### [Exercise]
Below is a block of records: output all of them exactly and leave out the pictures.

______

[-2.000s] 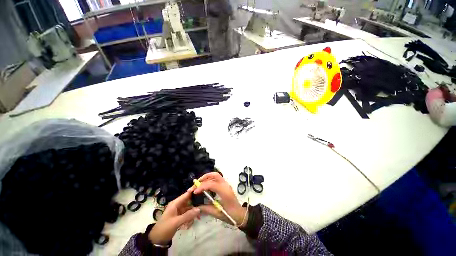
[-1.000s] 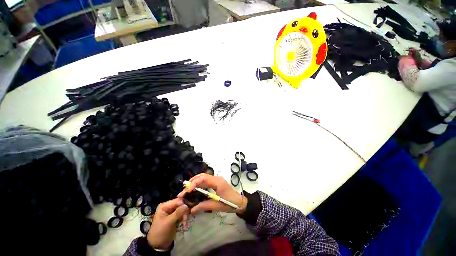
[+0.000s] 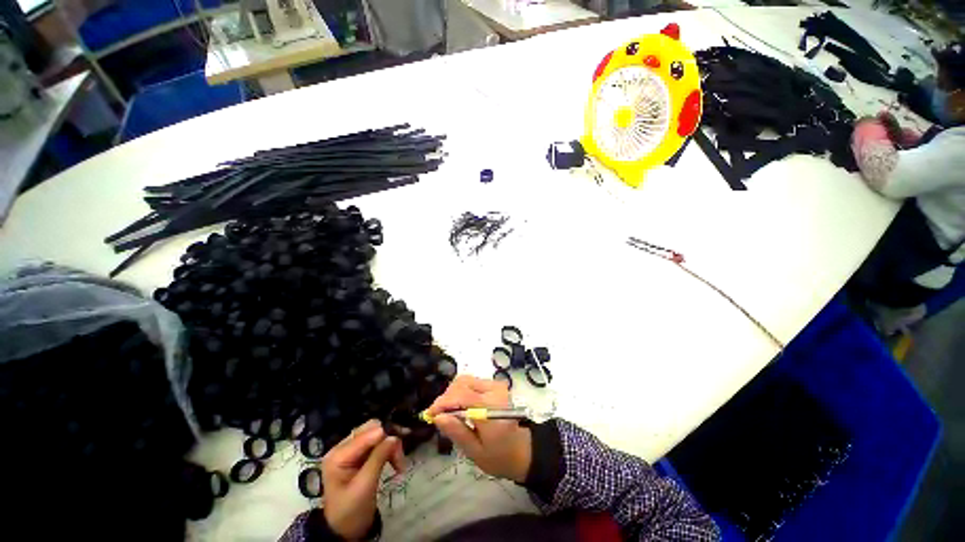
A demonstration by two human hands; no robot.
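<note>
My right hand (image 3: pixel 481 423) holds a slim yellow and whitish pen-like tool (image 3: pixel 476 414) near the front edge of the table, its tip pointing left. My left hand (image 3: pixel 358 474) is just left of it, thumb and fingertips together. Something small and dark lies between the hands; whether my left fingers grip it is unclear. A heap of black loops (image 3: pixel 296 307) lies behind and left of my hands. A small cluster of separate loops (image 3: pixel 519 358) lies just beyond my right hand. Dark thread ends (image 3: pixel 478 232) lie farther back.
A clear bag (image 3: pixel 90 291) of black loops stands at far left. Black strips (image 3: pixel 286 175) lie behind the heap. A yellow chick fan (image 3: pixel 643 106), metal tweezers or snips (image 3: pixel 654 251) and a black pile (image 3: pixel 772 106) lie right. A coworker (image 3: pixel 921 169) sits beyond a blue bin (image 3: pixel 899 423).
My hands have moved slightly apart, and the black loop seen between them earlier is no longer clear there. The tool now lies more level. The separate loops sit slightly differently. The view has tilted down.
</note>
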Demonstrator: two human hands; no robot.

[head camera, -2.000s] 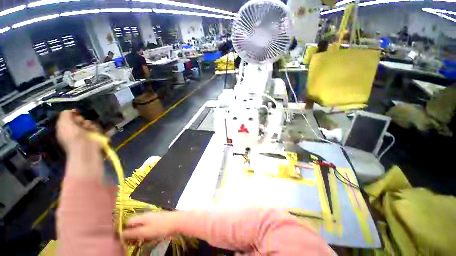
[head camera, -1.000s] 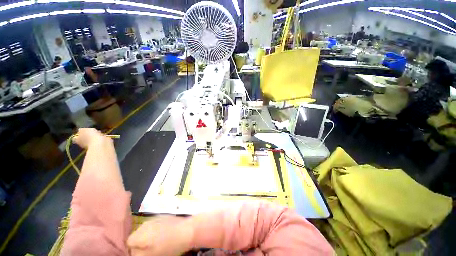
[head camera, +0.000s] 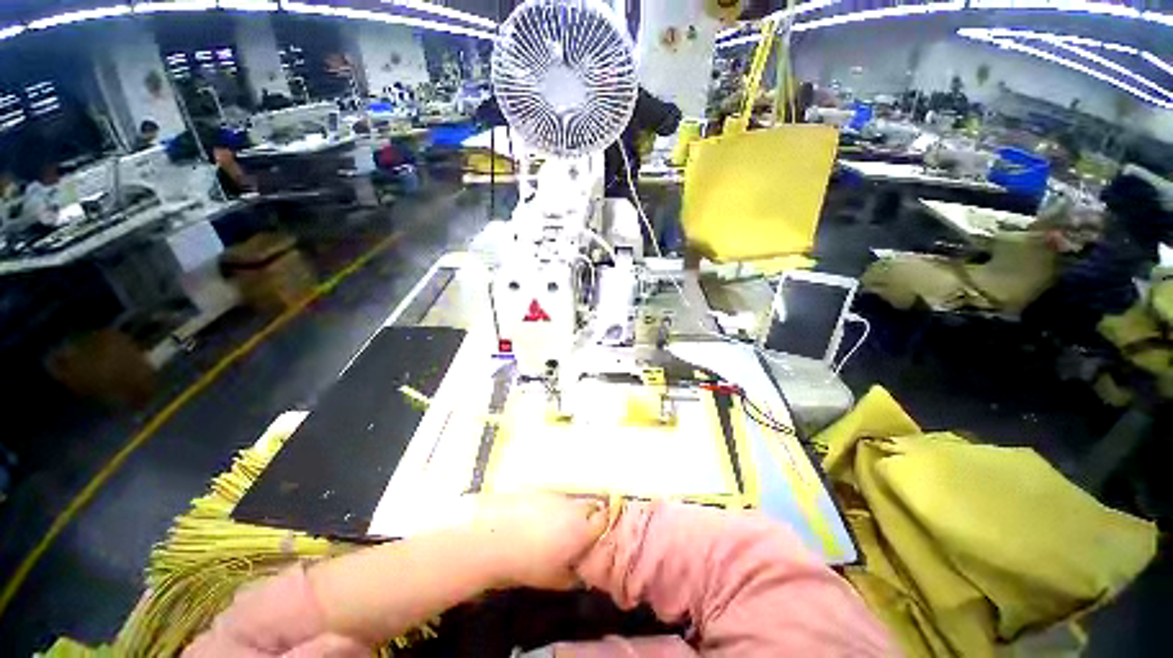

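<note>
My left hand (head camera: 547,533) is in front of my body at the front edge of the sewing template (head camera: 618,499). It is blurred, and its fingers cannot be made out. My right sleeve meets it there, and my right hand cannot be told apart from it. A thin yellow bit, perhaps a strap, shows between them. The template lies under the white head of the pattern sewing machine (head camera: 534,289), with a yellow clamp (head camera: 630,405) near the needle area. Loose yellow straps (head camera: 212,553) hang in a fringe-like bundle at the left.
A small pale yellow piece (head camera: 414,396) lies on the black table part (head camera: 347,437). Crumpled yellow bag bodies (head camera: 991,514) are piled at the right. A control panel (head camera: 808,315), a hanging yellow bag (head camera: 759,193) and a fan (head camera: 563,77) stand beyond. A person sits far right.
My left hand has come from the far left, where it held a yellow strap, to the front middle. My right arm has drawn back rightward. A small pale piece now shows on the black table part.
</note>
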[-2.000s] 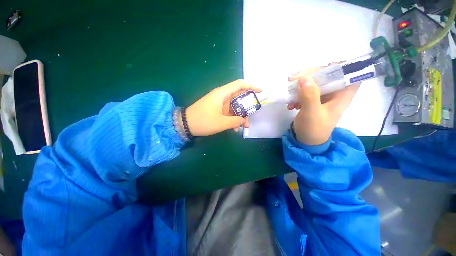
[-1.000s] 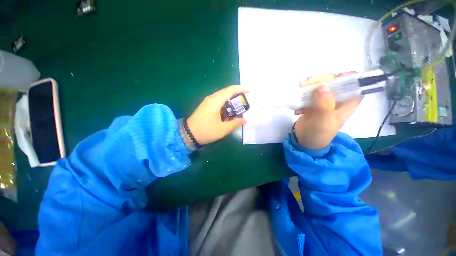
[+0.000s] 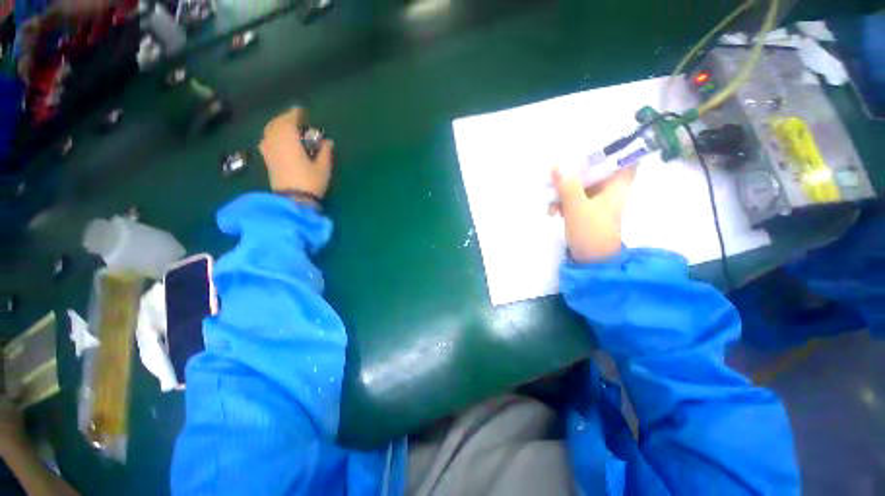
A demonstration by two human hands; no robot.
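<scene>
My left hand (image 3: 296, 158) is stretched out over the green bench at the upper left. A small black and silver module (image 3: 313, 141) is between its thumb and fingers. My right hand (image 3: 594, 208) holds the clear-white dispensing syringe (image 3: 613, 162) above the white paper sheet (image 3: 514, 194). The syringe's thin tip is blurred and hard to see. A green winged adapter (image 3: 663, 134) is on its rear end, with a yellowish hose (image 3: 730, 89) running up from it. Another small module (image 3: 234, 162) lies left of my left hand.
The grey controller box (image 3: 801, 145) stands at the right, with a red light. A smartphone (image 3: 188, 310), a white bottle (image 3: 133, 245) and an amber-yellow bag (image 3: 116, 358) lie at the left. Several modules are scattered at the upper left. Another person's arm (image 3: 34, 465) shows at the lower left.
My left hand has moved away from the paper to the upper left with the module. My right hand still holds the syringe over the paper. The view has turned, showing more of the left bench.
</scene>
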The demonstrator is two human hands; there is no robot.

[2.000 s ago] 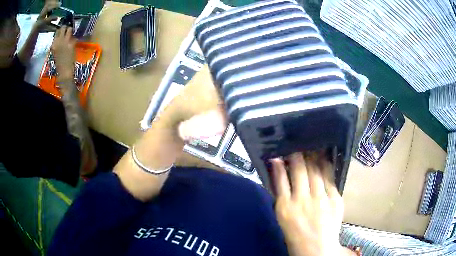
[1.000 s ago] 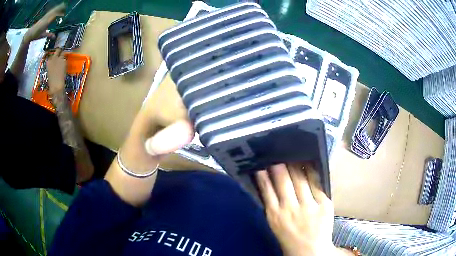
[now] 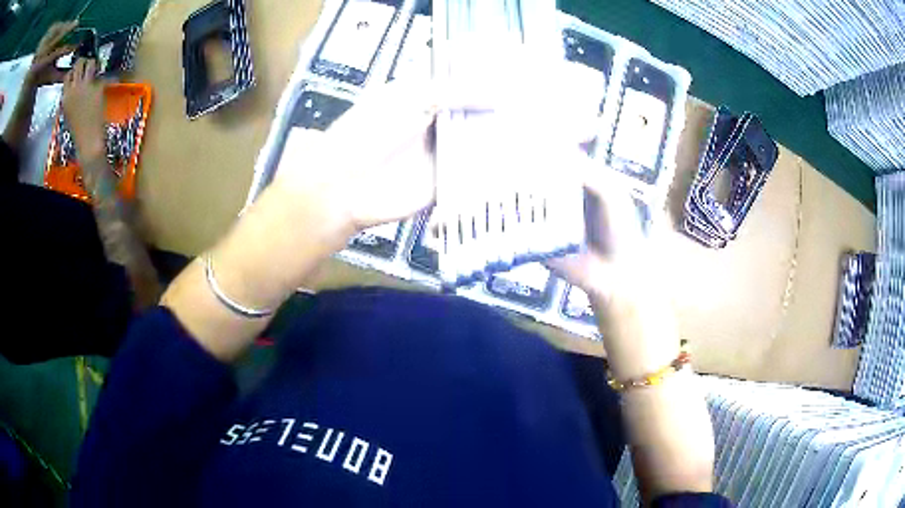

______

### [Answer to the problem]
[-2.000s] 
[-1.000s] 
[+0.000s] 
A demonstration by two human hands; no robot.
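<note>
My right hand (image 3: pixel 481 423) holds a slim yellow and whitish pen-like tool (image 3: pixel 476 414) near the front edge of the table, its tip pointing left. My left hand (image 3: pixel 358 474) is just left of it, thumb and fingertips together. Something small and dark lies between the hands; whether my left fingers grip it is unclear. A heap of black loops (image 3: pixel 296 307) lies behind and left of my hands. A small cluster of separate loops (image 3: pixel 519 358) lies just beyond my right hand. Dark thread ends (image 3: pixel 478 232) lie farther back.
A clear bag (image 3: pixel 90 291) of black loops stands at far left. Black strips (image 3: pixel 286 175) lie behind the heap. A yellow chick fan (image 3: pixel 643 106), metal tweezers or snips (image 3: pixel 654 251) and a black pile (image 3: pixel 772 106) lie right. A coworker (image 3: pixel 921 169) sits beyond a blue bin (image 3: pixel 899 423).
My hands have moved slightly apart, and the black loop seen between them earlier is no longer clear there. The tool now lies more level. The separate loops sit slightly differently. The view has tilted down.
</note>
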Demonstrator: two human hands; no robot.

[head camera, -2.000s] 
[head camera, -1.000s] 
[head camera, +0.000s] 

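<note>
My left hand (head camera: 547,533) is in front of my body at the front edge of the sewing template (head camera: 618,499). It is blurred, and its fingers cannot be made out. My right sleeve meets it there, and my right hand cannot be told apart from it. A thin yellow bit, perhaps a strap, shows between them. The template lies under the white head of the pattern sewing machine (head camera: 534,289), with a yellow clamp (head camera: 630,405) near the needle area. Loose yellow straps (head camera: 212,553) hang in a fringe-like bundle at the left.
A small pale yellow piece (head camera: 414,396) lies on the black table part (head camera: 347,437). Crumpled yellow bag bodies (head camera: 991,514) are piled at the right. A control panel (head camera: 808,315), a hanging yellow bag (head camera: 759,193) and a fan (head camera: 563,77) stand beyond. A person sits far right.
My left hand has come from the far left, where it held a yellow strap, to the front middle. My right arm has drawn back rightward. A small pale piece now shows on the black table part.
</note>
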[-2.000s] 
[-1.000s] 
[+0.000s] 
A demonstration by two human hands; no robot.
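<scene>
My left hand (image 3: 296, 158) is stretched out over the green bench at the upper left. A small black and silver module (image 3: 313, 141) is between its thumb and fingers. My right hand (image 3: 594, 208) holds the clear-white dispensing syringe (image 3: 613, 162) above the white paper sheet (image 3: 514, 194). The syringe's thin tip is blurred and hard to see. A green winged adapter (image 3: 663, 134) is on its rear end, with a yellowish hose (image 3: 730, 89) running up from it. Another small module (image 3: 234, 162) lies left of my left hand.
The grey controller box (image 3: 801, 145) stands at the right, with a red light. A smartphone (image 3: 188, 310), a white bottle (image 3: 133, 245) and an amber-yellow bag (image 3: 116, 358) lie at the left. Several modules are scattered at the upper left. Another person's arm (image 3: 34, 465) shows at the lower left.
My left hand has moved away from the paper to the upper left with the module. My right hand still holds the syringe over the paper. The view has turned, showing more of the left bench.
</scene>
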The demonstrator is two human hands; there is no robot.

[2.000 s ago] 
[1.000 s ago] 
[now] 

A complete answer has now been given.